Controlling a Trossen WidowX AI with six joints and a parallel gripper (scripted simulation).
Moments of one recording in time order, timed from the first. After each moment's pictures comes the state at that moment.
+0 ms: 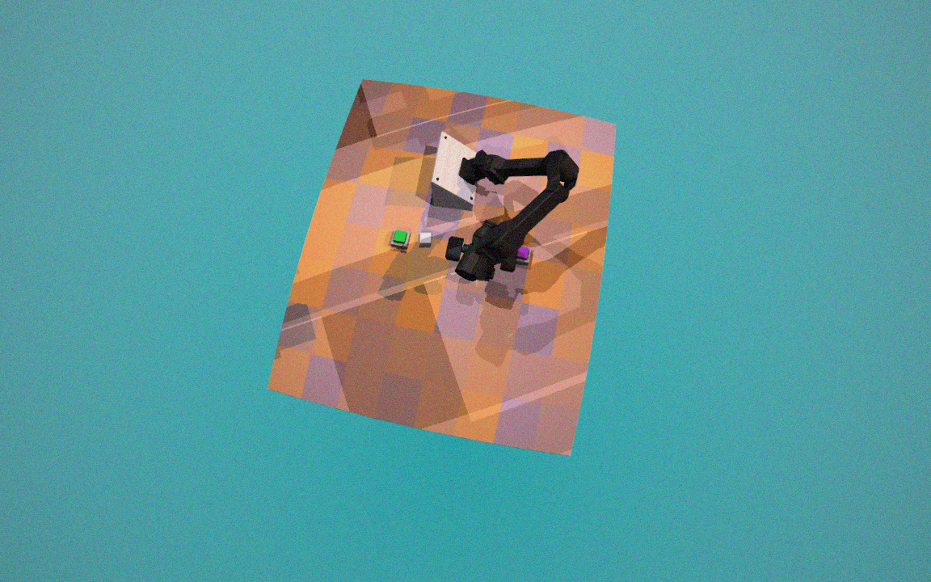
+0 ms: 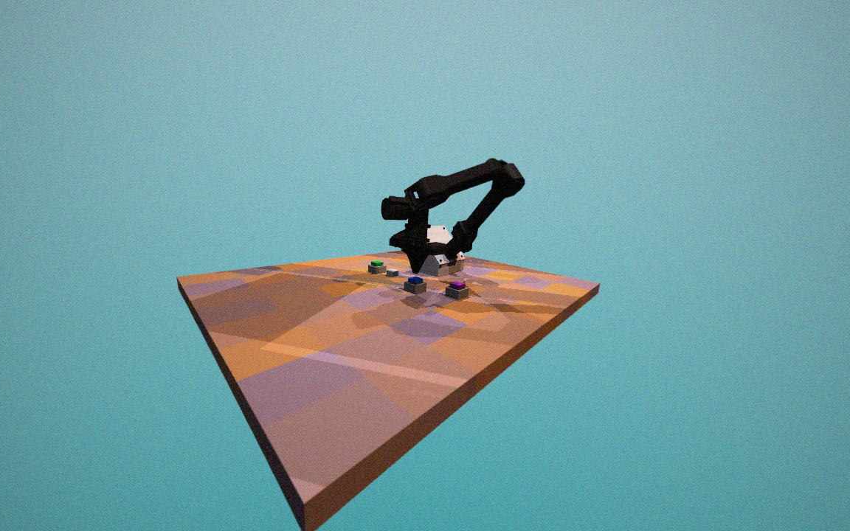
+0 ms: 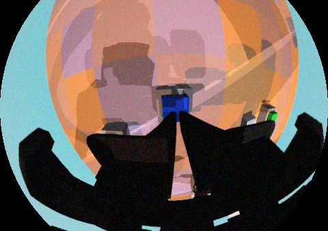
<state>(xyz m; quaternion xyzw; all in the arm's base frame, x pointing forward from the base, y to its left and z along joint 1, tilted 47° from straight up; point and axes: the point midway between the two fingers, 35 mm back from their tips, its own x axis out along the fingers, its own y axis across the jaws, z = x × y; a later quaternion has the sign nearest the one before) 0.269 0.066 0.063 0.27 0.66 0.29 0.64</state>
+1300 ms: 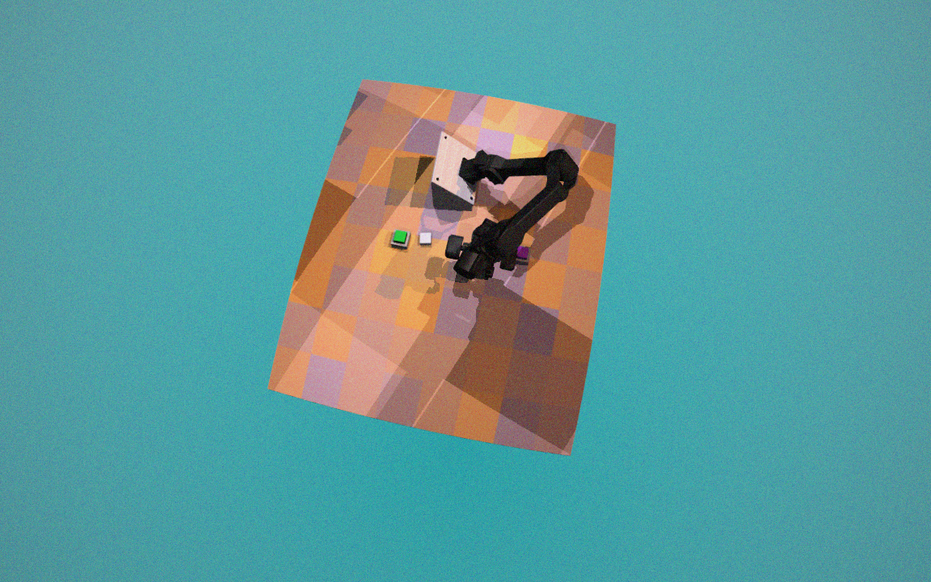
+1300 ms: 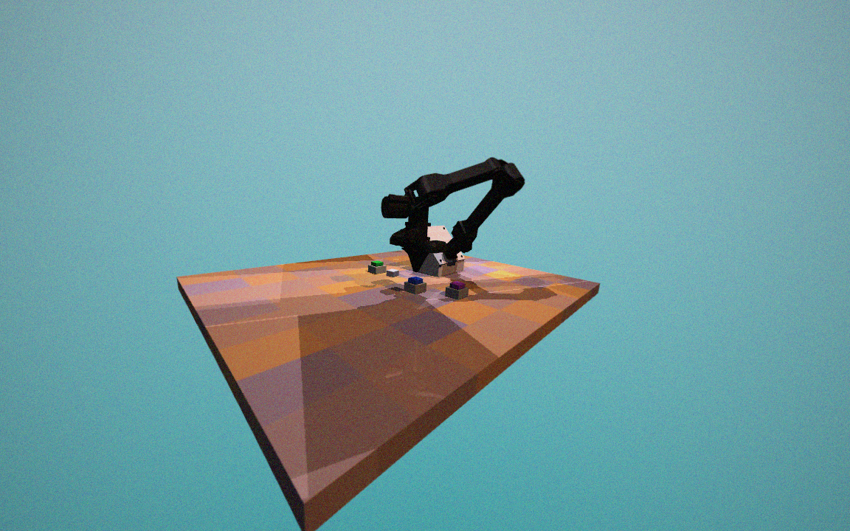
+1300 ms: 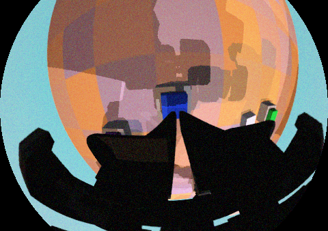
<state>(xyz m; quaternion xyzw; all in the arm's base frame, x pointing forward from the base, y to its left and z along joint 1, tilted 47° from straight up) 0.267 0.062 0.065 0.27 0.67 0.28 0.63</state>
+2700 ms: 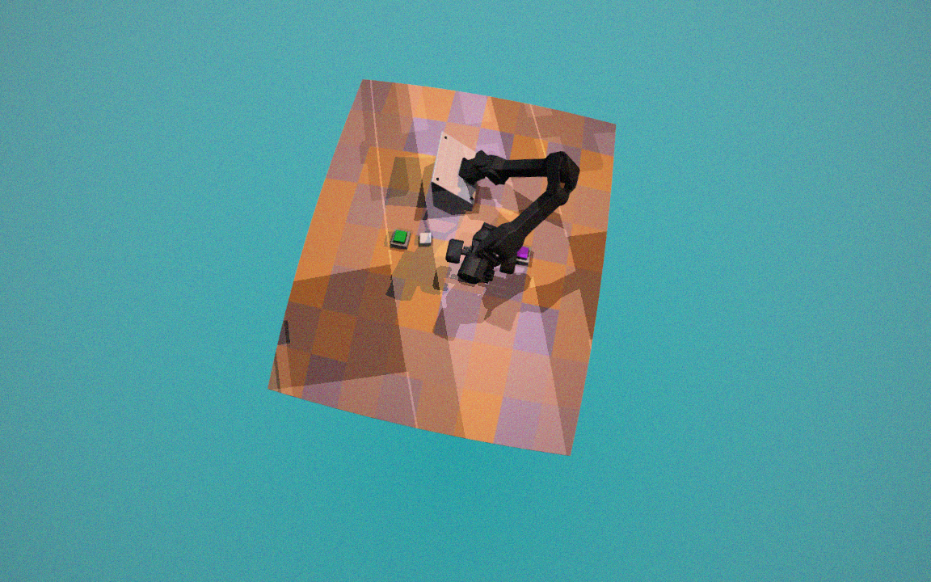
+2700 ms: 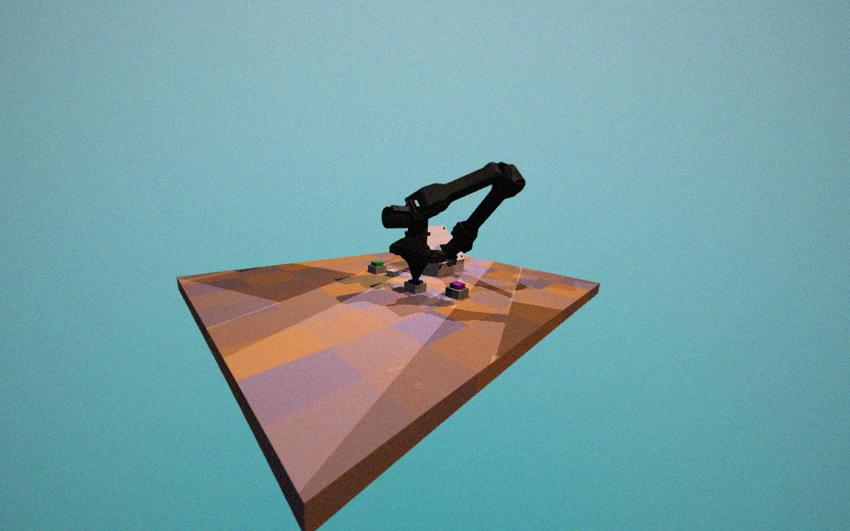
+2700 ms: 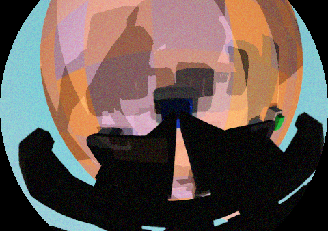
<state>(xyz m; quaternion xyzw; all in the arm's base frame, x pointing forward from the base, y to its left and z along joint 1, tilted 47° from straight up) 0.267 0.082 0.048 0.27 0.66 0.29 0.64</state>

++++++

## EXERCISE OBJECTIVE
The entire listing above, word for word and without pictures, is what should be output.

## WRITTEN RESPONSE
Controlling a Trossen WidowX AI with six joints and a parallel gripper (scripted simulation).
Moments of one recording in time order, timed from the first. After each moment's pictures comes the state at that moment.
+0 ms: 
+0 ms: 
+0 ms: 
<state>(xyz m; quaternion xyzw; all in the arm's base frame, x pointing forward from the base, y to its left and z along joint 1, tilted 47° from straight up; point and axes: the point midway between the two fingers, 35 mm back from their tips, its own x axis out along the fingers, its own y axis across the jaws, z = x × y; a later quaternion has the sign nearest the one before) 0.269 0.066 0.063 0.27 0.66 0.29 0.64</state>
+1300 ms: 
+1300 ms: 
+1300 ms: 
<state>(xyz m; quaternion xyzw; all in the arm's base frame, x pointing forward from the base, y to its left and z along joint 1, tilted 47° from straight up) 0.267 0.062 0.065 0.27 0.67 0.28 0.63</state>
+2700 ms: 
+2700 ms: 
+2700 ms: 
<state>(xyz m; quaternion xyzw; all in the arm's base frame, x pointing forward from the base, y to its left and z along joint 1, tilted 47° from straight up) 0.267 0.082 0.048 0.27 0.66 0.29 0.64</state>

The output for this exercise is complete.